◆ TASK DETAILS
Find every line in the data that contains the word "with". Return each of those lines.

◆ Dataset items
Start of Block
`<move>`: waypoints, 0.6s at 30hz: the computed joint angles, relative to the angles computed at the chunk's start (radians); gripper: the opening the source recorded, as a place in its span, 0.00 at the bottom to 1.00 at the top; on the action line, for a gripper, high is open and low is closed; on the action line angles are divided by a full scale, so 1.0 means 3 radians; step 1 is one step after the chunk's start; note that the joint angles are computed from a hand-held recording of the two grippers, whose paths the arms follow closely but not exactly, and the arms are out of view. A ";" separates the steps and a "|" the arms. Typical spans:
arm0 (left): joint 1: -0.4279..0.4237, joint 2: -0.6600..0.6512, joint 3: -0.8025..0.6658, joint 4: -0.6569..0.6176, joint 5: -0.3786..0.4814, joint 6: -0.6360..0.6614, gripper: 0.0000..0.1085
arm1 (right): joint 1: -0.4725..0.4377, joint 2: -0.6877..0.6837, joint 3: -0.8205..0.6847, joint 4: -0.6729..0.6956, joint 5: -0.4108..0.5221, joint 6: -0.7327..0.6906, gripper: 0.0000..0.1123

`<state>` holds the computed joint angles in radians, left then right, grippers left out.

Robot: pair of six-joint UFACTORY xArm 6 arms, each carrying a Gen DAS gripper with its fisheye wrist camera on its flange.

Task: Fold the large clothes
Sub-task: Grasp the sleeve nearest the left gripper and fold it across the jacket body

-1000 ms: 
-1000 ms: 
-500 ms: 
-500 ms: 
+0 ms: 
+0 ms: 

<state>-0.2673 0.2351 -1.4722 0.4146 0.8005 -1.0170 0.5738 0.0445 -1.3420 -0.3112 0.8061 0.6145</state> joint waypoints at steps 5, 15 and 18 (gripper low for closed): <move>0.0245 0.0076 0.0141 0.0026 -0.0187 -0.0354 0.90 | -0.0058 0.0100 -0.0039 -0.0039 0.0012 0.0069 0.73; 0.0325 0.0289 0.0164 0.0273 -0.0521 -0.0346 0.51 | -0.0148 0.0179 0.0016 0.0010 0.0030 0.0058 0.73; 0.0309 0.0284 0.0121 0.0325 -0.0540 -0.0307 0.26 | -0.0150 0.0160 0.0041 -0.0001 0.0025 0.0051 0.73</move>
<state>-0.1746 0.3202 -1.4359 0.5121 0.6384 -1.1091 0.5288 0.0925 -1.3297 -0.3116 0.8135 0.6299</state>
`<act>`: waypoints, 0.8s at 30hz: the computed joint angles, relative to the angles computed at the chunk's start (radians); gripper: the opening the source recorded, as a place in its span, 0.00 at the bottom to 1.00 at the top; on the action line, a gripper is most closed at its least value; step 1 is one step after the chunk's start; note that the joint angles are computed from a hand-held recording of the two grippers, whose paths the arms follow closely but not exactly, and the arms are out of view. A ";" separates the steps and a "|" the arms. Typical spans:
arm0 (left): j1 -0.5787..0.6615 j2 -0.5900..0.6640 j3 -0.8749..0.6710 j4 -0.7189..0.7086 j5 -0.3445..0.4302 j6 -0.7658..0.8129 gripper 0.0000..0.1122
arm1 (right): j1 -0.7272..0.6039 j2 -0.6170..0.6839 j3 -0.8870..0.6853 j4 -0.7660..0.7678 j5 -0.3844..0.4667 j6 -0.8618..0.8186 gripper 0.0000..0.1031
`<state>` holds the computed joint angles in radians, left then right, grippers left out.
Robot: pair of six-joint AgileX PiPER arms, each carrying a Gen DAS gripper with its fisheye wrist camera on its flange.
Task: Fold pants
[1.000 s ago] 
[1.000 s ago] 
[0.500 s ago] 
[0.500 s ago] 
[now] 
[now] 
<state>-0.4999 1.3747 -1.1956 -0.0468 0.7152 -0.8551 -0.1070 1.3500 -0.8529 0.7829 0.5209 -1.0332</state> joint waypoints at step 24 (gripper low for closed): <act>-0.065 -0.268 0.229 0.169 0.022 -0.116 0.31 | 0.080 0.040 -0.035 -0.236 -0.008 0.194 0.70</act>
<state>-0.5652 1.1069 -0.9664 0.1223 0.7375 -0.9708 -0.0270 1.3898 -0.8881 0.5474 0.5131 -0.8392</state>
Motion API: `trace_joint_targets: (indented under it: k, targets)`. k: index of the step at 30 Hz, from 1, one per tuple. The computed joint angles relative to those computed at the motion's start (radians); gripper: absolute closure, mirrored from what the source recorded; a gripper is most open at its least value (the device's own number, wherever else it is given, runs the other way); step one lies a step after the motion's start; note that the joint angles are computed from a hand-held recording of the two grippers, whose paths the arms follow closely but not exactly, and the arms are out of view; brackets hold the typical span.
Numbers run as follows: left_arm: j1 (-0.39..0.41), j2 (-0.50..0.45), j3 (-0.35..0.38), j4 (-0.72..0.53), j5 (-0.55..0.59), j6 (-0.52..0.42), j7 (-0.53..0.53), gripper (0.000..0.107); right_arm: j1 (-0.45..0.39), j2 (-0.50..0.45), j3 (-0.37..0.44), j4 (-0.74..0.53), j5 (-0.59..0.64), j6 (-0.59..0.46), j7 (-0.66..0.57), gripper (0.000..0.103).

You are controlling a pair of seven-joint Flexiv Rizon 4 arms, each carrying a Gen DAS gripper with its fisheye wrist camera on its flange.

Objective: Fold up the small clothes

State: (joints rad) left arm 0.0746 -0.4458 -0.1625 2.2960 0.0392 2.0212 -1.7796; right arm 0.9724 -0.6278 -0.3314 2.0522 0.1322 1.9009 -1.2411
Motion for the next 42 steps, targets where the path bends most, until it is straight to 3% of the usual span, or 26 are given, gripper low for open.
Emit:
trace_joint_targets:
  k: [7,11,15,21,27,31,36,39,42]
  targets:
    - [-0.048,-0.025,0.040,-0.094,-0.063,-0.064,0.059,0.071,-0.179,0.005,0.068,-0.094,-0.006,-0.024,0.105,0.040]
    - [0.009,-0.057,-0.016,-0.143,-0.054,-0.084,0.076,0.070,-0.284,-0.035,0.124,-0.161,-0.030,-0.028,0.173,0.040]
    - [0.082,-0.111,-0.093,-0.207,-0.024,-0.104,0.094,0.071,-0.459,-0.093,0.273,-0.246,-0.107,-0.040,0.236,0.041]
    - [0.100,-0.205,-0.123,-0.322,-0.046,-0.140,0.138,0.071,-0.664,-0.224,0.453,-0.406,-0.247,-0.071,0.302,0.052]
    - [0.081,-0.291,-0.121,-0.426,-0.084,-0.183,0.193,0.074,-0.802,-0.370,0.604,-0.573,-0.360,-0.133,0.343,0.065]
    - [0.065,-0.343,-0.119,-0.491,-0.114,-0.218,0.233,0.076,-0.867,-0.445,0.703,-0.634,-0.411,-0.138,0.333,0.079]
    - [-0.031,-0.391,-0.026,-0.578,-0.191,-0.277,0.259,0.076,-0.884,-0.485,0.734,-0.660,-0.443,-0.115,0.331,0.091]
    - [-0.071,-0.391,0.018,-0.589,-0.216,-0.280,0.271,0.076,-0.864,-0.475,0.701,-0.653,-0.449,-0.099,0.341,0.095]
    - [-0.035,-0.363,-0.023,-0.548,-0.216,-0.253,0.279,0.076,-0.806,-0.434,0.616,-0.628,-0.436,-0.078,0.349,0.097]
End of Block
◆ TASK RESPONSE
Robot: pair of six-joint UFACTORY xArm 6 arms, each carrying a Gen DAS gripper with its fisheye wrist camera on its flange.
Robot: pair of six-joint AgileX PiPER arms, each carrying a Gen DAS gripper with its fisheye wrist camera on its flange.
You are controlling a pair of seven-joint Flexiv Rizon 4 arms, each carrying a Gen DAS gripper with its fisheye wrist camera on its flange.

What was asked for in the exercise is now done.